■ To do: Find the string "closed" in the listing below and return each line it appears in.

■ Information shown:

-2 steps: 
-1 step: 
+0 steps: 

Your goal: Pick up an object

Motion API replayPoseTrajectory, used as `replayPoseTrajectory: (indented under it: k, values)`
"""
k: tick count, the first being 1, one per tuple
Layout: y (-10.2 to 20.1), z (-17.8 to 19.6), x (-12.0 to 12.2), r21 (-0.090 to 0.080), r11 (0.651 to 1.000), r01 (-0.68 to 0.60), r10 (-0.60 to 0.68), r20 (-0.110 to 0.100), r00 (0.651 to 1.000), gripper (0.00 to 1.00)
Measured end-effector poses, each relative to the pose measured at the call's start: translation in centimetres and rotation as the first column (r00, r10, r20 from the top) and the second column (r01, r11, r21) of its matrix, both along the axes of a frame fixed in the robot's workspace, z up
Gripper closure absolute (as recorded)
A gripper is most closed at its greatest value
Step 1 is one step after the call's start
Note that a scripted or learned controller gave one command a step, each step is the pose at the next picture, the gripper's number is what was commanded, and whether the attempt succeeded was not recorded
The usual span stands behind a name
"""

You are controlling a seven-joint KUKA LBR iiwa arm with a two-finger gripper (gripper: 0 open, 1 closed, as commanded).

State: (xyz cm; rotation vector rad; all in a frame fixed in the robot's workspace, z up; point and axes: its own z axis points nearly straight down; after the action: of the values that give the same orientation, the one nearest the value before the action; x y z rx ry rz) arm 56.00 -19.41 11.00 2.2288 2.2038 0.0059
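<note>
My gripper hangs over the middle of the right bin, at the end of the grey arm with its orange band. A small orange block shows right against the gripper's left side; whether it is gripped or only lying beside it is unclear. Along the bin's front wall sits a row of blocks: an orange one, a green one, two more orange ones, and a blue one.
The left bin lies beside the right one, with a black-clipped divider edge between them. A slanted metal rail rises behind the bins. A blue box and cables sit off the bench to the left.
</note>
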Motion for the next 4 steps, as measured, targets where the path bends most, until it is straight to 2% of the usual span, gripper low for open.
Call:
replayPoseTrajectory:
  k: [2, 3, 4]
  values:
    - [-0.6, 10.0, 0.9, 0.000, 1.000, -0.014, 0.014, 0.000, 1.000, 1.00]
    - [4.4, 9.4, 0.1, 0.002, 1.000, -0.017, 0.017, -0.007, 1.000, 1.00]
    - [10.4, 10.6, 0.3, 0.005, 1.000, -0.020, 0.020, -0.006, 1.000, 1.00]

■ Result of the exercise:
A gripper is most closed at its greatest value
You are controlling a seven-joint KUKA LBR iiwa arm with a two-finger gripper (gripper: 0 open, 1 closed, as commanded).

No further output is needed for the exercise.